### EXERCISE BRIEF
Output every line below without omitting or altering anything.

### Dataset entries
'''
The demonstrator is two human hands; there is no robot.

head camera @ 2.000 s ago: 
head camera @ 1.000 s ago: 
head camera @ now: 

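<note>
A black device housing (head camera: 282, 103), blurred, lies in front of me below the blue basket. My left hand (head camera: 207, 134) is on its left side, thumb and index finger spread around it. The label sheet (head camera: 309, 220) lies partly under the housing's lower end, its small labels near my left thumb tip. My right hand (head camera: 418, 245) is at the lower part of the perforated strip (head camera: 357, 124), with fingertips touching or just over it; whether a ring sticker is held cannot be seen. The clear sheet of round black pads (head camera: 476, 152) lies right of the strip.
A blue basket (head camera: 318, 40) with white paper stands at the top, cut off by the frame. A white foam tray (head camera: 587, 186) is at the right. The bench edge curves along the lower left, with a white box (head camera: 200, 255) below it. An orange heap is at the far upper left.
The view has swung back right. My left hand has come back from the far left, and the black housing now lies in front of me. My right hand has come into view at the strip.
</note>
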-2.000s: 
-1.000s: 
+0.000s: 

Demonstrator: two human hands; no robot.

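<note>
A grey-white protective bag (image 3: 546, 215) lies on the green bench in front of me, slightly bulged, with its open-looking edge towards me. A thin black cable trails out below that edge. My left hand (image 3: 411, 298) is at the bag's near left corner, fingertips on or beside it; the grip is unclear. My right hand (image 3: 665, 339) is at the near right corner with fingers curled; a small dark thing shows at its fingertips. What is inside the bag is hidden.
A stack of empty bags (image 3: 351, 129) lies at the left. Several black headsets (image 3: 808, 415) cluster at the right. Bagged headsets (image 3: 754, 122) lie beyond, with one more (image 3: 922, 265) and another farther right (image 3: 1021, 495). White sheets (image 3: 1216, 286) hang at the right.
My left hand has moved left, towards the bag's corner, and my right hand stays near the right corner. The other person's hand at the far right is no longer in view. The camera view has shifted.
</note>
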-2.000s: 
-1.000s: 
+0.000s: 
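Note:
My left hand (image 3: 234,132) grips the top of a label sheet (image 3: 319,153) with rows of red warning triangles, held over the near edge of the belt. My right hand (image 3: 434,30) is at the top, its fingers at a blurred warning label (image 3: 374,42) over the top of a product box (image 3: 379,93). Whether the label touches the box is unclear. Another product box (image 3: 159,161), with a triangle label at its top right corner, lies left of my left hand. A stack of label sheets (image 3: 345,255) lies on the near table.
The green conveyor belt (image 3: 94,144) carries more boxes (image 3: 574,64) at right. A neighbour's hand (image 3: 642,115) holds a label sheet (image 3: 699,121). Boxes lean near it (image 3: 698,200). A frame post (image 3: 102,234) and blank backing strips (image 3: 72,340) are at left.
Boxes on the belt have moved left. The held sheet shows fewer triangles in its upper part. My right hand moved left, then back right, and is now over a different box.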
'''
### ANSWER SECTION
The demonstrator is two human hands; there is no robot.

head camera @ 2.000 s ago: 
head camera @ 1.000 s ago: 
head camera @ now: 

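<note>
A black device housing (head camera: 282, 103), blurred, lies in front of me below the blue basket. My left hand (head camera: 207, 134) is on its left side, thumb and index finger spread around it. The label sheet (head camera: 309, 220) lies partly under the housing's lower end, its small labels near my left thumb tip. My right hand (head camera: 418, 245) is at the lower part of the perforated strip (head camera: 357, 124), with fingertips touching or just over it; whether a ring sticker is held cannot be seen. The clear sheet of round black pads (head camera: 476, 152) lies right of the strip.
A blue basket (head camera: 318, 40) with white paper stands at the top, cut off by the frame. A white foam tray (head camera: 587, 186) is at the right. The bench edge curves along the lower left, with a white box (head camera: 200, 255) below it. An orange heap is at the far upper left.
The view has swung back right. My left hand has come back from the far left, and the black housing now lies in front of me. My right hand has come into view at the strip.
</note>
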-2.000s: 
-1.000s: 
+0.000s: 

Demonstrator: two human hands; no robot.

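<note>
A grey-white protective bag (image 3: 546, 215) lies on the green bench in front of me, slightly bulged, with its open-looking edge towards me. A thin black cable trails out below that edge. My left hand (image 3: 411, 298) is at the bag's near left corner, fingertips on or beside it; the grip is unclear. My right hand (image 3: 665, 339) is at the near right corner with fingers curled; a small dark thing shows at its fingertips. What is inside the bag is hidden.
A stack of empty bags (image 3: 351, 129) lies at the left. Several black headsets (image 3: 808, 415) cluster at the right. Bagged headsets (image 3: 754, 122) lie beyond, with one more (image 3: 922, 265) and another farther right (image 3: 1021, 495). White sheets (image 3: 1216, 286) hang at the right.
My left hand has moved left, towards the bag's corner, and my right hand stays near the right corner. The other person's hand at the far right is no longer in view. The camera view has shifted.
</note>
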-2.000s: 
-1.000s: 
+0.000s: 
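Note:
My left hand (image 3: 234,132) grips the top of a label sheet (image 3: 319,153) with rows of red warning triangles, held over the near edge of the belt. My right hand (image 3: 434,30) is at the top, its fingers at a blurred warning label (image 3: 374,42) over the top of a product box (image 3: 379,93). Whether the label touches the box is unclear. Another product box (image 3: 159,161), with a triangle label at its top right corner, lies left of my left hand. A stack of label sheets (image 3: 345,255) lies on the near table.
The green conveyor belt (image 3: 94,144) carries more boxes (image 3: 574,64) at right. A neighbour's hand (image 3: 642,115) holds a label sheet (image 3: 699,121). Boxes lean near it (image 3: 698,200). A frame post (image 3: 102,234) and blank backing strips (image 3: 72,340) are at left.
Boxes on the belt have moved left. The held sheet shows fewer triangles in its upper part. My right hand moved left, then back right, and is now over a different box.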

No further output is given for this exercise.